STORED DATA: Begin

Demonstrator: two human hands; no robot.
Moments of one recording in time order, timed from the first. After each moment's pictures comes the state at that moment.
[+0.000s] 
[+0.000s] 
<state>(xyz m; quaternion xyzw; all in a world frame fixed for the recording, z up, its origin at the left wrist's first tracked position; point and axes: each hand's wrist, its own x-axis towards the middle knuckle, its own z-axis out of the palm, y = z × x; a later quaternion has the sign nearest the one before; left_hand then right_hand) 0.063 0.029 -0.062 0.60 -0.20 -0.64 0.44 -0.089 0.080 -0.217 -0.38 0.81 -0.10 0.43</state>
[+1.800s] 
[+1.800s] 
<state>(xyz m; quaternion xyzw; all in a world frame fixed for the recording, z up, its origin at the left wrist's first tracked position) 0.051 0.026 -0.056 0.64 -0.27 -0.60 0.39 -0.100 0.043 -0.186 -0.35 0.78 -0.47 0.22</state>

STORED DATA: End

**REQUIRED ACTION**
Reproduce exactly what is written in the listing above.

**ANSWER BELOW**
Demonstrator: two human hands; no robot.
Moments of one recording in time order, timed from the first. After each moment's pictures comes the state at that moment.
[+0.000s] 
[+0.000s] 
<state>(xyz m; quaternion xyzw; all in a world frame fixed for the recording, z up, its origin at the left wrist's first tracked position; point and axes: each hand's wrist, its own x-axis towards the middle knuckle, its own z-axis out of the palm, y = z × x; a later quaternion has the sign nearest the one before; left_hand then right_hand) 0.063 0.029 -0.062 0.60 -0.20 -0.64 0.44 -0.089 0.080 -0.217 -0.38 0.81 -0.10 0.43</state>
[+1.800s] 
[+1.800s] 
<state>(xyz m; quaternion xyzw; all in a world frame fixed for the recording, z up, its origin at the left wrist's first tracked position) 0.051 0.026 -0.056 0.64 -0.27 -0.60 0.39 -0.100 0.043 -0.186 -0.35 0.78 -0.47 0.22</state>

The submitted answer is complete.